Les répercussions se feront sentir cet été. Avec le départ de Lazaro en transfert libre, le Torino perd un joueur qui, malgré ses difficultés, apportait une expérience internationale et de la polyvalence. Le club est maintenant confronté à une reconstruction de l'effectif avec des ressources limitées, une tâche rendue plus difficile par la perception négative créée par des critiques publiques comme celles de Lazaro. Les recrues potentielles pourraient hésiter à rejoindre un club où l'environnement est décrit comme instable.

Pour Lazaro lui-même, le prochain chapitre l'attend. À 30 ans, il lui reste encore des années pour contribuer à un haut niveau, et ses commentaires francs pourraient en fait attirer les clubs à la recherche d'un professionnel honnête ayant traversé l'adversité. Il quitte le Torino sans trophée mais avec le respect des supporters qui ont apprécié son éthique de travail.
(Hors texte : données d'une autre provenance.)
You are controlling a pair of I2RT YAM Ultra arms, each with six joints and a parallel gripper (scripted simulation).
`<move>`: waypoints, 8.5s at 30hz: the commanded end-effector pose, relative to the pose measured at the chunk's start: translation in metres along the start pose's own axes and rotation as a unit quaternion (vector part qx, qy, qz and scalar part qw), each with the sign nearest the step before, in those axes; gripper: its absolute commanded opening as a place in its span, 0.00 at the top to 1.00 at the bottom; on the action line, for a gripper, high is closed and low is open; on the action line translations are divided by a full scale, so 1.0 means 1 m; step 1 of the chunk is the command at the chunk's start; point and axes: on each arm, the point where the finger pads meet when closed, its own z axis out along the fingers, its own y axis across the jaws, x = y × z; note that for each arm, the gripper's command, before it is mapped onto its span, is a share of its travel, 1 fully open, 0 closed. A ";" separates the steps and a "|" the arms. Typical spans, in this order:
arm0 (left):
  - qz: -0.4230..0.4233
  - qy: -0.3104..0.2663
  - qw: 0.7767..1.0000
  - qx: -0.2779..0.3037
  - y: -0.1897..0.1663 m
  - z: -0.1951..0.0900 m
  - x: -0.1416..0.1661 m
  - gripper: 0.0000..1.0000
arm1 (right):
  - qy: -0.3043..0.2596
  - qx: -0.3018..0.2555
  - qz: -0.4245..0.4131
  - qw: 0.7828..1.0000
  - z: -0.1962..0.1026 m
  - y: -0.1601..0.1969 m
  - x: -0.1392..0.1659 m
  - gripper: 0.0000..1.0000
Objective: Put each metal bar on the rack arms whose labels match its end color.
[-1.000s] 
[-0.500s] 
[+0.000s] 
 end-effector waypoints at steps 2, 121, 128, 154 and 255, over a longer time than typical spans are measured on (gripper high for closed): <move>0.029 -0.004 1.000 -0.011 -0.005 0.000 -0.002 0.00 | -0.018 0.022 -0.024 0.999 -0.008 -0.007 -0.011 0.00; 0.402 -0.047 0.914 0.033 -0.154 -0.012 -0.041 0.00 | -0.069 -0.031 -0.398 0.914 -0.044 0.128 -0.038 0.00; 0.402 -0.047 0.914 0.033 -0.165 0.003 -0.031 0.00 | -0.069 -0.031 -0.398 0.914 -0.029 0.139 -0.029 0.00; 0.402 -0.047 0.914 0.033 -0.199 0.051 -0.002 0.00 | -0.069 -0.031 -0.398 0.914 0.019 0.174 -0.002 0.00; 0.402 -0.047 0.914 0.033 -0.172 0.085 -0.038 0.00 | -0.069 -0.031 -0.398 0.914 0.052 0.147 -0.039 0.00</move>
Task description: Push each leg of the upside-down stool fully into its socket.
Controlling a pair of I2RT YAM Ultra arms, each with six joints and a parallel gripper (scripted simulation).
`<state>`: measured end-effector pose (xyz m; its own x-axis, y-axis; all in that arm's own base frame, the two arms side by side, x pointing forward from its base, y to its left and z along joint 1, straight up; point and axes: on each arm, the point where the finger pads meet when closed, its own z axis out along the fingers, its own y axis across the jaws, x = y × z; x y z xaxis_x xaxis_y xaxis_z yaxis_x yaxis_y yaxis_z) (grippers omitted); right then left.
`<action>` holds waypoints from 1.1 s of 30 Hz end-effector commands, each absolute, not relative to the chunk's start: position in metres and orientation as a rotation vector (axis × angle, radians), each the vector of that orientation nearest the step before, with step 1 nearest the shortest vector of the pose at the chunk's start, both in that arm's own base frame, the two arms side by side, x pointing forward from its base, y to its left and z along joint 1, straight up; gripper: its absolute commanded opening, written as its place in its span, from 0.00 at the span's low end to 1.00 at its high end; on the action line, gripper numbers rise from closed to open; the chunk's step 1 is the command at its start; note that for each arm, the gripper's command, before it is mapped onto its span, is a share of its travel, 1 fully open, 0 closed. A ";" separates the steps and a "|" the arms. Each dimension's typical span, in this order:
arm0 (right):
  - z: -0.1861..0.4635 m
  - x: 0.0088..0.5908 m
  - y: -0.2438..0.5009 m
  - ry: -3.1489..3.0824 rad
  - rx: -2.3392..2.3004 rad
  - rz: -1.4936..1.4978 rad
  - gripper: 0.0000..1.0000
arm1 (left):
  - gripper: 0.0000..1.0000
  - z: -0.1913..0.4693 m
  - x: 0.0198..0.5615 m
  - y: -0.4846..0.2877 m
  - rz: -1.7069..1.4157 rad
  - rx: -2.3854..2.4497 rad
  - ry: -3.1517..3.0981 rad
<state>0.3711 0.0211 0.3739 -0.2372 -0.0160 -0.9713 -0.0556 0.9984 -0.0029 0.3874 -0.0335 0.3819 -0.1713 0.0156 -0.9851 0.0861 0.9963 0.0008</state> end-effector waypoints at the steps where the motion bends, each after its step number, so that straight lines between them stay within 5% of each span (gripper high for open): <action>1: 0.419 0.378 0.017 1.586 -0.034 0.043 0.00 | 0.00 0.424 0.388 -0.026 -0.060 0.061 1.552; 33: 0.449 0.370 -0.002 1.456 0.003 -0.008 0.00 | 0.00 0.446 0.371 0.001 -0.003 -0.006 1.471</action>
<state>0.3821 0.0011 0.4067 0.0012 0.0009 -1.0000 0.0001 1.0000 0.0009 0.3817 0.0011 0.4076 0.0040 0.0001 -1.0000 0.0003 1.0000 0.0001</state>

Pour l'avenir, le Torino doit trouver un moyen d'arrêter le cycle de la pensée à court terme. Le président Urbano Cairo a fait des promesses audacieuses par le passé, mais la réalité sur le terrain correspond rarement à l'ambition. Jusqu'à ce que le club établisse un plan clair à long terme et s'y tienne, le « rêve d'Europe » mentionné par Lazaro restera exactement cela : un rêve.

En fin de compte, l'entretien de sortie de Lazaro sert de fenêtre sur une saison ratée pour l'un des clubs les plus historiques d'Italie. C'est un rappel que le succès en Serie A exige plus que de simples efforts sur le terrain d'entraînement ; il nécessite de la stabilité et une direction unifiée depuis le sommet. Alors que le Torino se prépare pour une autre campagne en 2026-27, les leçons de cette année chaotique doivent être retenues. D'après un reportage de Tuttosport.